## ABOUT THIS EXERCISE
Retype all entries exactly, skipping pictures.

Data items
———
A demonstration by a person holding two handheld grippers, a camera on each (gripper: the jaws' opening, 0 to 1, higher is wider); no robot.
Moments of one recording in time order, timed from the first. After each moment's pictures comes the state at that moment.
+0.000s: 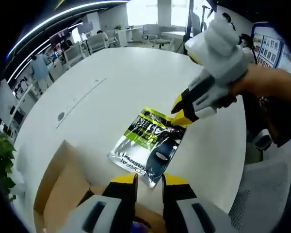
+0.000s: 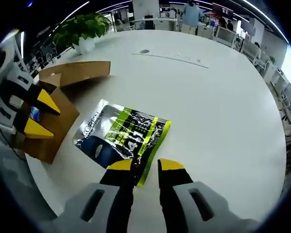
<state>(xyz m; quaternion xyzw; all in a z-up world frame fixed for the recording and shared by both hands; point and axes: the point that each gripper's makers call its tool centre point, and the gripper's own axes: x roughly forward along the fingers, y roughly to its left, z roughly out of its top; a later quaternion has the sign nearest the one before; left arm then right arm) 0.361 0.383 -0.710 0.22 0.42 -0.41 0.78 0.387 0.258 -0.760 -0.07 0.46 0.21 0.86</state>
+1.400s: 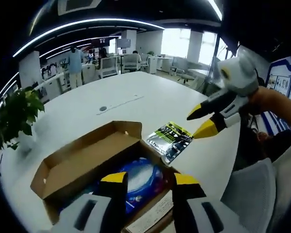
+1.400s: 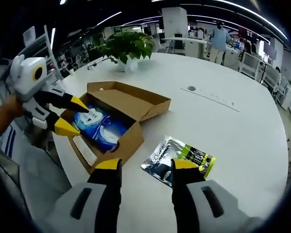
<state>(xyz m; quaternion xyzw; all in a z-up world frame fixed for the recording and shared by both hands) 0.326 0.508 -0.646 0.09 0.35 -0.35 0.87 0.347 0.376 -0.660 -0.07 0.38 0.34 0.86</state>
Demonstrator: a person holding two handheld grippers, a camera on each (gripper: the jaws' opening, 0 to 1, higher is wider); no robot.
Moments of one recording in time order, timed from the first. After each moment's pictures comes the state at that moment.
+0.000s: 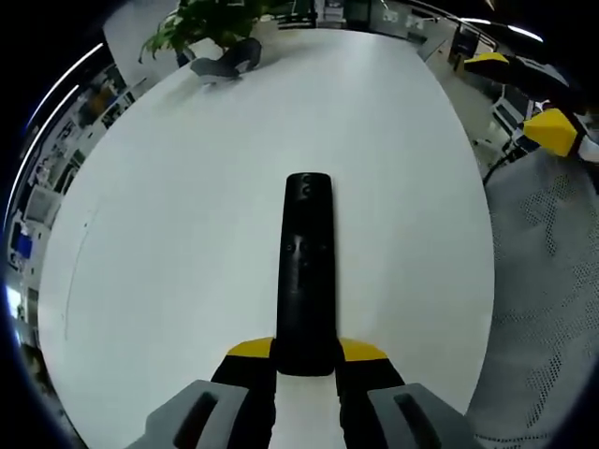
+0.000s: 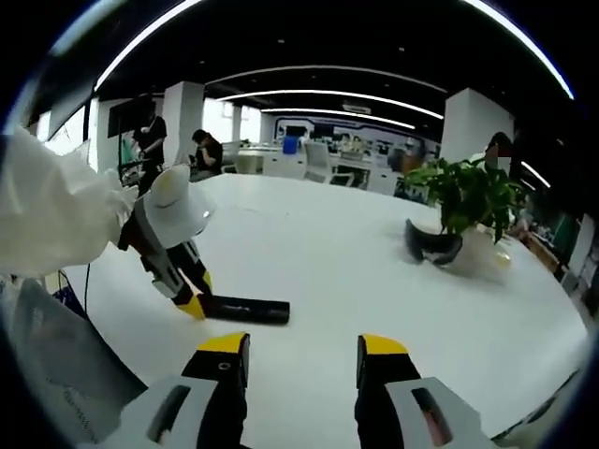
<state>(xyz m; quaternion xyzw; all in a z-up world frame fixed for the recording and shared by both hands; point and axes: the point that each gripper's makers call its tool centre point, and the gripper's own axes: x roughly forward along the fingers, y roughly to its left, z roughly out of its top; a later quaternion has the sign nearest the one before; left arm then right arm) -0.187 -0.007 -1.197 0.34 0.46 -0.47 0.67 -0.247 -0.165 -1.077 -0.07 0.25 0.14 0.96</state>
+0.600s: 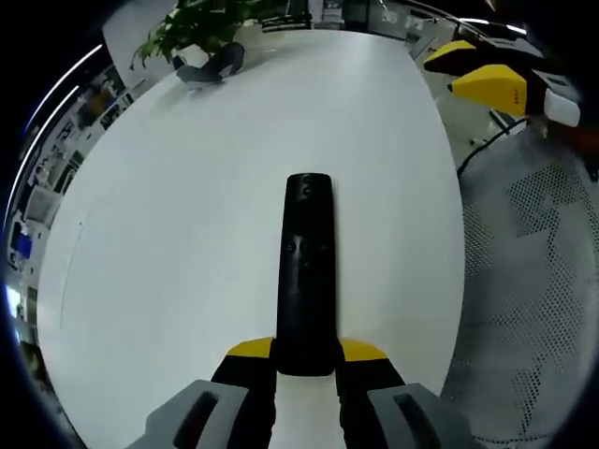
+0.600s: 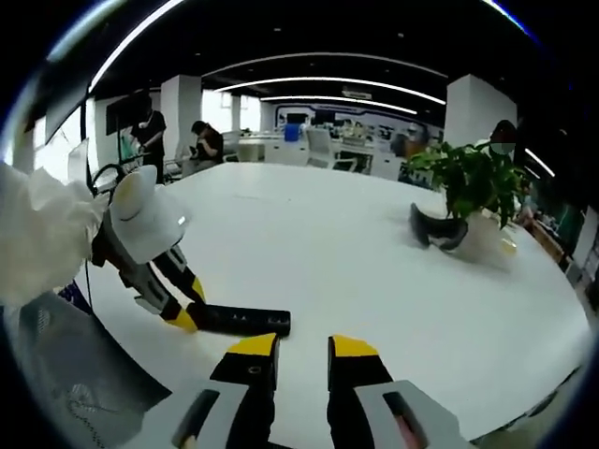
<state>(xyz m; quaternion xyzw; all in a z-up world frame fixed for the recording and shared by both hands) -0.227 -0.013 -1.196 0.34 0.46 -0.47 0.67 -0.253 -0.157 -1.089 -0.07 0.29 0.15 0.94</state>
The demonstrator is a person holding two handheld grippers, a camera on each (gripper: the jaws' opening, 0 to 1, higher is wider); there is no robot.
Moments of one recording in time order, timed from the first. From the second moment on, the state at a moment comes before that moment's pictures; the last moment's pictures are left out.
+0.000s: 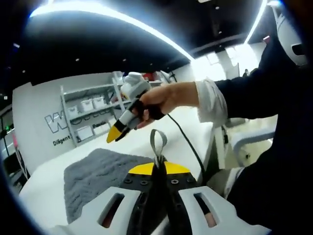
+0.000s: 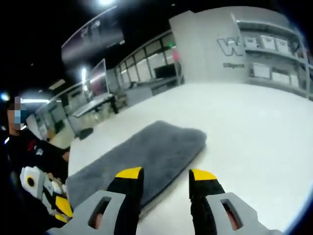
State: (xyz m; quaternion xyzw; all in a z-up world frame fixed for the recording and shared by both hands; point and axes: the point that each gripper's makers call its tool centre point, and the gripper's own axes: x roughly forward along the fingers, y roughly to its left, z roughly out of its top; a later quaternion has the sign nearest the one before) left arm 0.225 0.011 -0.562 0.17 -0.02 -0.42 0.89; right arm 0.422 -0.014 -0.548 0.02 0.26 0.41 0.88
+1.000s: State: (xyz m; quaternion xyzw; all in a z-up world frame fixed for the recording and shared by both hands) left arm 0.245 0.041 -0.527 0.05 -0.04 -0.33 0.94; right arm 0.496 -0.005 -0.566 0.06 0.31 0.37 0.88
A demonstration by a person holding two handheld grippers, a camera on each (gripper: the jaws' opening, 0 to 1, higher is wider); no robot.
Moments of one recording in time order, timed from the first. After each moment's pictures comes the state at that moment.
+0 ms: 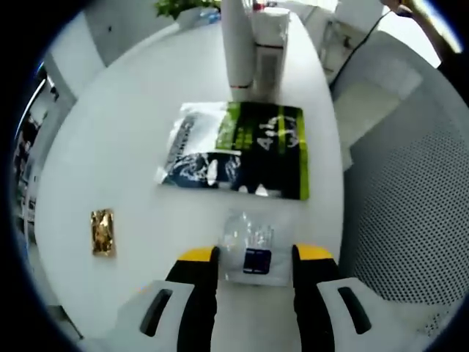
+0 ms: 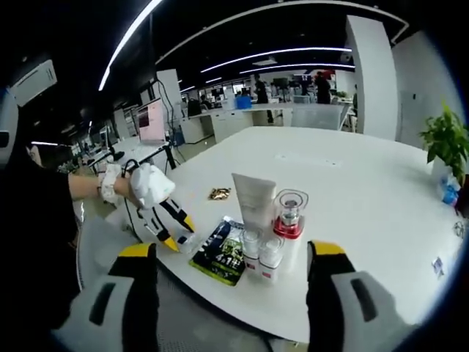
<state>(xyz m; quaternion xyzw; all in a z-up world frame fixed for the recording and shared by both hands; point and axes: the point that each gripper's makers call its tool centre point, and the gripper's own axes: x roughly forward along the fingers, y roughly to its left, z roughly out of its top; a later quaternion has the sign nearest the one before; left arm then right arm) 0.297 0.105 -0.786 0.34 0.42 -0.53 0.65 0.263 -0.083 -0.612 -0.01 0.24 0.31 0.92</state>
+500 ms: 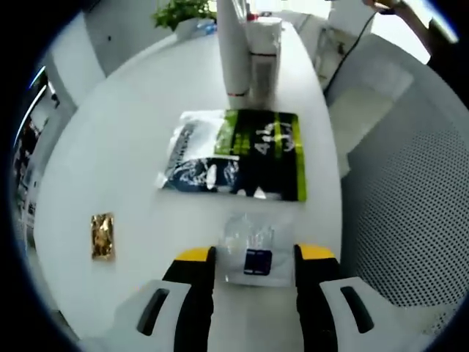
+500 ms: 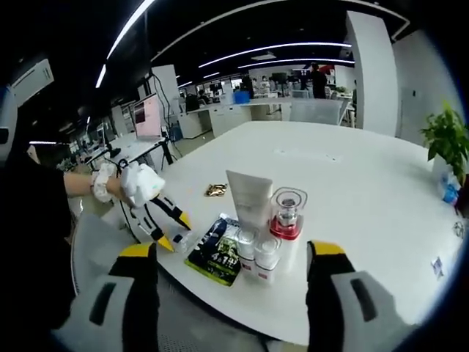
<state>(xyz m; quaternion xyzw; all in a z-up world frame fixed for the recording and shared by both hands) 0.299 0.104 -0.787 0.32 0.39 -0.55 0.66 0.273 -0.084 -0.619 -0.01 0.26 0.30 0.92</state>
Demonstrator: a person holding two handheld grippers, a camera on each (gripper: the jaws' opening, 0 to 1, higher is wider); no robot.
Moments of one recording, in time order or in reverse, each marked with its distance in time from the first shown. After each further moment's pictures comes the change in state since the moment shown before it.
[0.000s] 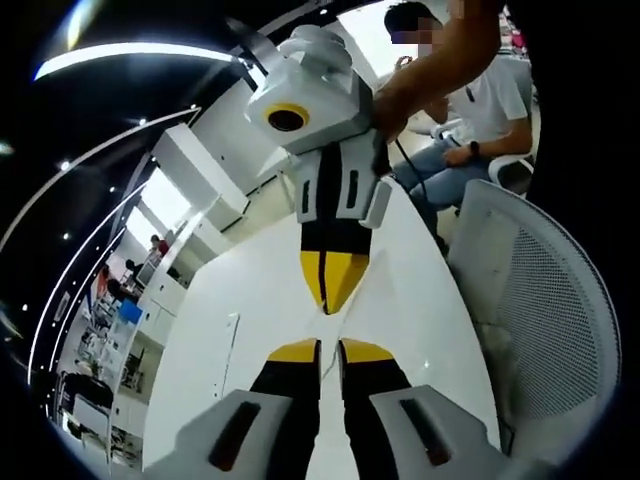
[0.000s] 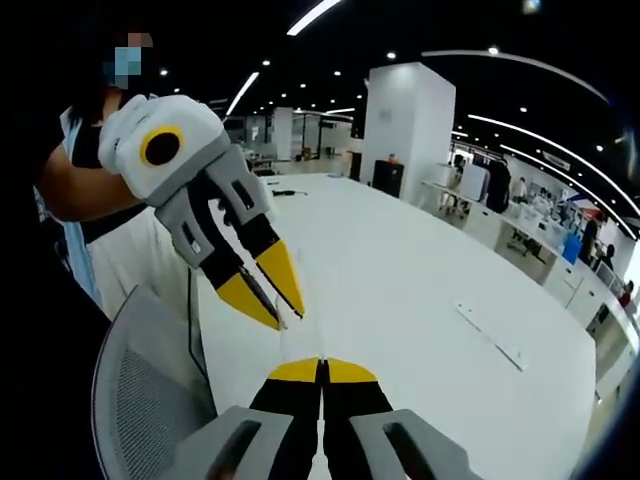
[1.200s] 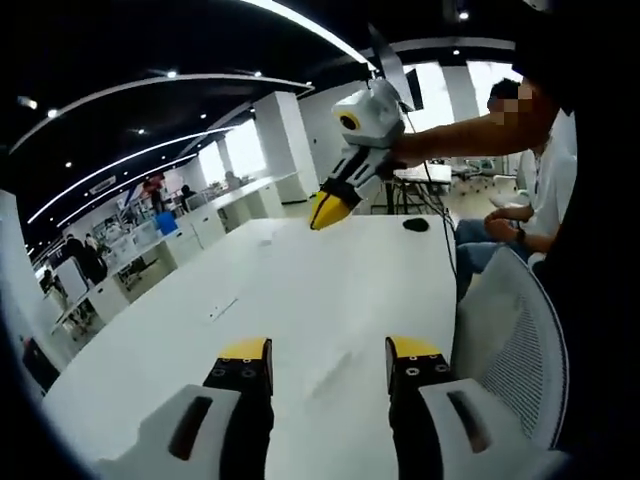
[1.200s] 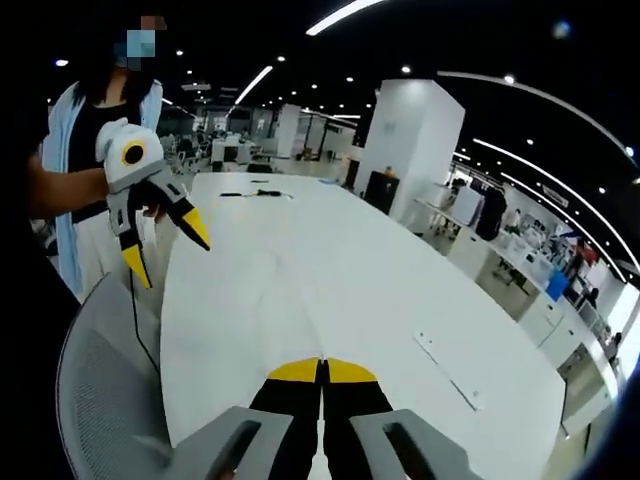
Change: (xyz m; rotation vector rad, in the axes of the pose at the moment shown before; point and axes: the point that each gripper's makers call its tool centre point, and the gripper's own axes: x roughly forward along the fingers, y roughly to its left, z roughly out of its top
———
## WORKED SOLUTION
A demonstration by a person holding two handheld grippers, a camera on each (gripper: the jaws' opening, 0 to 1, higher is wider); no robot.
Moments of one recording in time order, timed from the first. After each moment's pictures comes the state at that moment.
+0.000s: 
+0.000s: 
<state>(xyz m; quaternion xyzw; all in a z-up world frame fixed for the recording and shared by both hands; point and axes: the point that each gripper's makers call its tool centre point, and the gripper's own axes: x roughly forward along the fingers, y roughly to its left, z roughly out of its top; a later quaternion has the sign nearest the one before; left arm then right arm) 0.361 0.383 -0.710 0.22 0.42 -0.41 0.78 0.387 0.258 -0.760 -0.07 0.46 0.21 0.86</state>
+1.400s: 
+1.400s: 
<state>(xyz m; quaternion xyzw; all in a z-up world frame fixed for the recording and shared by both hands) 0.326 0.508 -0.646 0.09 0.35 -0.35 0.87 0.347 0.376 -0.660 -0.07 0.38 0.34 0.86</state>
Demonstrator: a person holding two handheld grippers, a camera on each (gripper: the jaws' opening, 0 to 1, higher is wider); no robot.
Moments of one recording in time order, timed from the first. After each moment's pictures comes the state at that moment.
+0.000s: 
+0.000s: 
<state>(xyz m; quaternion xyzw; all in a z-up world frame fixed for the recording and shared by both hands; point and axes: the point that each gripper's makers call its tool centre point, and the gripper's own axes: x roughly forward along the fingers, y roughly to its left, z roughly out of its top; a later quaternion has the sign nearest the one before; left arm then right arm) -0.187 -0.007 -1.197 0.34 0.46 -0.47 0.67 -0.247 -0.165 -1.077 -0.07 0.25 0.14 0.96</state>
+0.600s: 
+0.600s: 
<state>(xyz m; quaternion xyzw; all in a z-up world frame fixed for the recording and shared by both hands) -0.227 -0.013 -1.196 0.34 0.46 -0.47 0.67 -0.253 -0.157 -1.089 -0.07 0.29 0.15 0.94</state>
The demonstrator is a person holding two handheld grippers, a camera on each (gripper: the jaws' opening, 0 to 1, higher is wider); there is no robot.
Moments of one recording in time order, timed from the first. From the second moment on, the state at a moment comes before that moment's pictures; the last moment's pictures are left out.
+0.000s: 
+0.000s: 
State: (xyz m; quaternion xyzw; all in a z-up world frame fixed for the recording and shared by both hands; point and axes: the point that each gripper's makers call its tool centre point, and the gripper's own axes: x roughly forward along the fingers, y roughly to its left, z roughly out of its top; a later quaternion has the sign nearest the one before) left arm 0.225 0.011 -0.562 0.17 -0.02 -0.42 0.89; right arm 0.422 -0.014 -0.548 0.02 0.26 0.41 0.88
+1.000s: State: (xyz m; quaternion xyzw; all in a z-up world frame fixed for the recording and shared by both hands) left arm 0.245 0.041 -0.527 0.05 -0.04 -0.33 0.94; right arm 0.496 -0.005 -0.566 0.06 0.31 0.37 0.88
A demonstration by a person holding two handheld grippers, a camera on each (gripper: the jaws' opening, 0 to 1, higher is wider); no robot.
Moments of one recording in time order, timed from the first. After each moment's pictures comes the state at that moment.
+0 ms: 
+0 ms: 
<state>(xyz m; quaternion xyzw; all in a z-up world frame fixed for the recording and shared by both hands; point and axes: the point that each gripper's makers call its tool centre point, and the gripper's own axes: x roughly forward along the fingers, y roughly to its left, z roughly out of its top; a later quaternion has the sign nearest the one before; left arm then right arm) 0.297 0.105 -0.786 0.34 0.42 -0.53 0.65 0.263 -0.083 -0.612 -0.01 0.24 0.31 0.92</state>
+500 ms: 
+500 ms: 
<state>(xyz m; quaternion xyzw; all in a z-up world frame fixed for the recording and shared by both hands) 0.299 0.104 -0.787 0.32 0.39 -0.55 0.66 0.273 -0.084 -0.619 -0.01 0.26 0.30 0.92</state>
Demonstrator: a person holding two handheld grippers, a camera on each (gripper: the jaws' opening, 0 to 1, higher is wider); no robot.
Moments of one recording, in time order or in reverse, each marked with its distance in time from the first shown. After each further moment's pictures comes the change in state since the moment shown before it.
[0.000s] 
[0.000s] 
[1.200s] 
[1.200s] 
Change: (xyz m; rotation vector rad, in the axes of the pose at the moment shown before; point and axes: the point that each gripper's makers call its tool centre point, and the gripper's own axes: x roughly forward along the fingers, y roughly to its left, z roughly out of its top

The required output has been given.